Kevin McCarty, of the Florida Office of Insurance Regulation, is not going to get a holiday card from Ed Rust. McCarty issued an order that is an indictment of State Farm’s honesty.
Paragraph 9 of the Order states:
State Farm’s cited reasons in the Withdrawal Plan are both disingenuous and misleading to the Office and policyholders they seek to abandon. State Farm created its current “crisis” by failing to pursue the opportunities that were available to reduce its expenses and mitigate its decrease in premium volume. Instead, it chose to attempt to raise rates in order to reduce savings to its policyholders its mitigation discounts provided [sic.] and to seek a profit that was excessive and unreasonable in the current economic conditions while certifying that its rate filing reflected all premium savings that resulted from legislative enactments. State Farm’s actions raise serious questions regarding the fitness and trustworthiness of its officers and directors to engage in the business of insurance.

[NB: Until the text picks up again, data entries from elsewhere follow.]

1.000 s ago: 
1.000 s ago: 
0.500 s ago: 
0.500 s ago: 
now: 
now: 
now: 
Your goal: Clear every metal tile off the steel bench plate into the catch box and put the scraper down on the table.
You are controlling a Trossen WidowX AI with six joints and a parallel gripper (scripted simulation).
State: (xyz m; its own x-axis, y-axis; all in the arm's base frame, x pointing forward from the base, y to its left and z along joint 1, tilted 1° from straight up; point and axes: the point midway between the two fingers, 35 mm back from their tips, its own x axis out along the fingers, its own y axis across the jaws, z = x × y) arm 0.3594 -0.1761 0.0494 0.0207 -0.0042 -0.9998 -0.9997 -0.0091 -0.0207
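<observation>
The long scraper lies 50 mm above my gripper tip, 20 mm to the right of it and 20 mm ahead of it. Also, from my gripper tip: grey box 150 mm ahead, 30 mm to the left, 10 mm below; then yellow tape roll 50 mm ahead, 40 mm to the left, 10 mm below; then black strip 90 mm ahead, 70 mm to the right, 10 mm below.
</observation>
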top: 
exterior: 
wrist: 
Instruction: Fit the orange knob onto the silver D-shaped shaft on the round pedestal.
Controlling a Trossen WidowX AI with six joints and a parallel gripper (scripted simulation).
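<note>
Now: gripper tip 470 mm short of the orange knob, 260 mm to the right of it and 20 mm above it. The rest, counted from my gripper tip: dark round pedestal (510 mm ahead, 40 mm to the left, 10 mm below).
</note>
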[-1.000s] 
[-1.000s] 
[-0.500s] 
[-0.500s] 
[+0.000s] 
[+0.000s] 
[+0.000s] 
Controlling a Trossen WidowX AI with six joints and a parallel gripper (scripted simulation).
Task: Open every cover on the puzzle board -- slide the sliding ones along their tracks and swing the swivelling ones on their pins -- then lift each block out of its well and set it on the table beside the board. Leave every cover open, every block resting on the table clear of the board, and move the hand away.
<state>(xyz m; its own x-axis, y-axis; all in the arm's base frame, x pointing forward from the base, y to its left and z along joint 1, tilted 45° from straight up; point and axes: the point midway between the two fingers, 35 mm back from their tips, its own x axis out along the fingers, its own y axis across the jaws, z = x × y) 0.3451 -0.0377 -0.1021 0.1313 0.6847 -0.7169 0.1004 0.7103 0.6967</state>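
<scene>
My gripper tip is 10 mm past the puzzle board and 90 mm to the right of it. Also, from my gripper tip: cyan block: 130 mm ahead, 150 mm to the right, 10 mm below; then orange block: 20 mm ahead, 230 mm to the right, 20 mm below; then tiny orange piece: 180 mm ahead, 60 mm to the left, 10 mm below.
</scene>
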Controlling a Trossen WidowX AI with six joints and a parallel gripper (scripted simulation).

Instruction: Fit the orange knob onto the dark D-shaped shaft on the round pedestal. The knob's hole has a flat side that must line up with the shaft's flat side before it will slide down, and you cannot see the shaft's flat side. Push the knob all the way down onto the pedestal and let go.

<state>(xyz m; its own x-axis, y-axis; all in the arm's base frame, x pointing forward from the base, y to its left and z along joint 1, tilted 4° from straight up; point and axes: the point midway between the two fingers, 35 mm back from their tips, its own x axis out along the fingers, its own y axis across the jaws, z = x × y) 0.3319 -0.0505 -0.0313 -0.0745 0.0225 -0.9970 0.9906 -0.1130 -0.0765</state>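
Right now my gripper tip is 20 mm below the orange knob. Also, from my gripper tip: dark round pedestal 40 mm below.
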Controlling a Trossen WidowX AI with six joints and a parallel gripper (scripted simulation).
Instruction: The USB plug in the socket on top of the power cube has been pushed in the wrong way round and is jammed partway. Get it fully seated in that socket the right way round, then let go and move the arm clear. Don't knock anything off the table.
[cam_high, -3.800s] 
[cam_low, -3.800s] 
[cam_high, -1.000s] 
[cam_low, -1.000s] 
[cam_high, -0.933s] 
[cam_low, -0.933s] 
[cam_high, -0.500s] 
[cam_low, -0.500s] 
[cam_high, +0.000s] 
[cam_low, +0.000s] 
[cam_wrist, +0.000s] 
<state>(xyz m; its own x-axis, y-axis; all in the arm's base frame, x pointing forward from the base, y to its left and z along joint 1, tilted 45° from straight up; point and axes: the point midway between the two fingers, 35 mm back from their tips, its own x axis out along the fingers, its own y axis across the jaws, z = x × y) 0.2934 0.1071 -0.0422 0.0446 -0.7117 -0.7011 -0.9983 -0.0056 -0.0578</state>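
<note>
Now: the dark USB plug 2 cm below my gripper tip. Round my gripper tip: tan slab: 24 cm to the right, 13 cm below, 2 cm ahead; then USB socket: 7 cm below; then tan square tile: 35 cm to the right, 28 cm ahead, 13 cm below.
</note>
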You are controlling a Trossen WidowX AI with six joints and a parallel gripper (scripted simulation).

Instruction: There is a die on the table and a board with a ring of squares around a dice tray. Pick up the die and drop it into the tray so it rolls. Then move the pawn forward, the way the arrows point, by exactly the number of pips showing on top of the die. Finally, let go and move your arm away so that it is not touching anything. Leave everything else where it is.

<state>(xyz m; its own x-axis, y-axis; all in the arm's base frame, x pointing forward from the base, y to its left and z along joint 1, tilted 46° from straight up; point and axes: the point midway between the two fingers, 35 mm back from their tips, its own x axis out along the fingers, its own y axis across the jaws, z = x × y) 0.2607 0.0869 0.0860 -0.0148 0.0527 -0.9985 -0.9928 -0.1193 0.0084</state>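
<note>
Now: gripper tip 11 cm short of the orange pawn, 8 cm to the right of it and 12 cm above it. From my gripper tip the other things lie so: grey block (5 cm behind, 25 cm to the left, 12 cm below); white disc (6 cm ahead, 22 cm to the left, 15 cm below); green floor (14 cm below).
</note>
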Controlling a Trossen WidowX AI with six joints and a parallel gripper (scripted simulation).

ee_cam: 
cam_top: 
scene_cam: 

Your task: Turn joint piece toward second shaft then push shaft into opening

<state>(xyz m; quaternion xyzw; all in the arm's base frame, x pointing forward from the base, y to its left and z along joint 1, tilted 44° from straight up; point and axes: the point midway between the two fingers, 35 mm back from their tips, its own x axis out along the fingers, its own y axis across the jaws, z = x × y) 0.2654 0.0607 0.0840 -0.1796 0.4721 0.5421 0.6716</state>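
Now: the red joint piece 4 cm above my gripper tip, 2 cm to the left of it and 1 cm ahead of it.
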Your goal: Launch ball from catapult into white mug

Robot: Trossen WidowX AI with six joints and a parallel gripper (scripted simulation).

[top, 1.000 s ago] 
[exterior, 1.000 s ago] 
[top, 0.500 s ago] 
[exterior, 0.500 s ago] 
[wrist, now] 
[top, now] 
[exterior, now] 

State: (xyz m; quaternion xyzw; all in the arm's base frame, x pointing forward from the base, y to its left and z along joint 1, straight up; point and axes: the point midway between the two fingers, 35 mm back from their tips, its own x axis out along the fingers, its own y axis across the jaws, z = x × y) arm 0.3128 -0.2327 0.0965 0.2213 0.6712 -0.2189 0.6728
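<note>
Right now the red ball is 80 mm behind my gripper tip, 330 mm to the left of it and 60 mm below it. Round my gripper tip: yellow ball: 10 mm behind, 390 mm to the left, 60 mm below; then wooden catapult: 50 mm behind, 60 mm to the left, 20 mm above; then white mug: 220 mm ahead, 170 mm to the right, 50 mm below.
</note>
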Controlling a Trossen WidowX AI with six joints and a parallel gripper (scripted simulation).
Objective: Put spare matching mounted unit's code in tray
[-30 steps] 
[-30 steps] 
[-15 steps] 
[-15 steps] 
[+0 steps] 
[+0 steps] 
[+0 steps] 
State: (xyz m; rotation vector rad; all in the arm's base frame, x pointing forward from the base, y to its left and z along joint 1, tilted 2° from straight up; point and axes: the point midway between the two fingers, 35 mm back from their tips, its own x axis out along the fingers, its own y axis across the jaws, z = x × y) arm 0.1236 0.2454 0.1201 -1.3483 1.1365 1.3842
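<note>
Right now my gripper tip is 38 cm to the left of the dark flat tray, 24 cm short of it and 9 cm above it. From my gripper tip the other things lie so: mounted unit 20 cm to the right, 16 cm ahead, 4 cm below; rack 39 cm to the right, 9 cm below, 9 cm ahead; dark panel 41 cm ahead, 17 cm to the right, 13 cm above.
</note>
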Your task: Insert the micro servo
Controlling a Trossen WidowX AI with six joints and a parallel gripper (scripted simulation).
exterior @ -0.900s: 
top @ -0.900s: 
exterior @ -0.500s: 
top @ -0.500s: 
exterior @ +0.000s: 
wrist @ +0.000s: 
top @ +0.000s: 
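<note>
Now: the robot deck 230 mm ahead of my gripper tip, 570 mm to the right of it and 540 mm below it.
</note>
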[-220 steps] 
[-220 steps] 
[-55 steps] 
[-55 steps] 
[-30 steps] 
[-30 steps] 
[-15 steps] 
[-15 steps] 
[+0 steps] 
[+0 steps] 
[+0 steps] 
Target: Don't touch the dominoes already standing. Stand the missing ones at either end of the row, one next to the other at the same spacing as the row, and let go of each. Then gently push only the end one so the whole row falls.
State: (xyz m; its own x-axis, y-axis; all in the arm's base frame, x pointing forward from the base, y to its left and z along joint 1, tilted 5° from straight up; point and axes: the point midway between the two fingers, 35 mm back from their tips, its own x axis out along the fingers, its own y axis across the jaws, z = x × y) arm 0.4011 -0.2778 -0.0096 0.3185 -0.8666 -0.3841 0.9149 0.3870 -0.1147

The findings reminded me of the Utah trial court’s order in Campbell vs State Farm. When a judge or official finds dishonesty in a major corporation’s business dealings, it is significant.
McCarty is allowing State Farm to leave Florida under specific conditions. State Farm has a right to challenge the order and the findings of fact, and, indeed, I expect it.
Our firm will certainly raise these factual findings every time we litigate against State Farm. State Farm’s Board of Directors should consider whether the management of State Farm should be changed.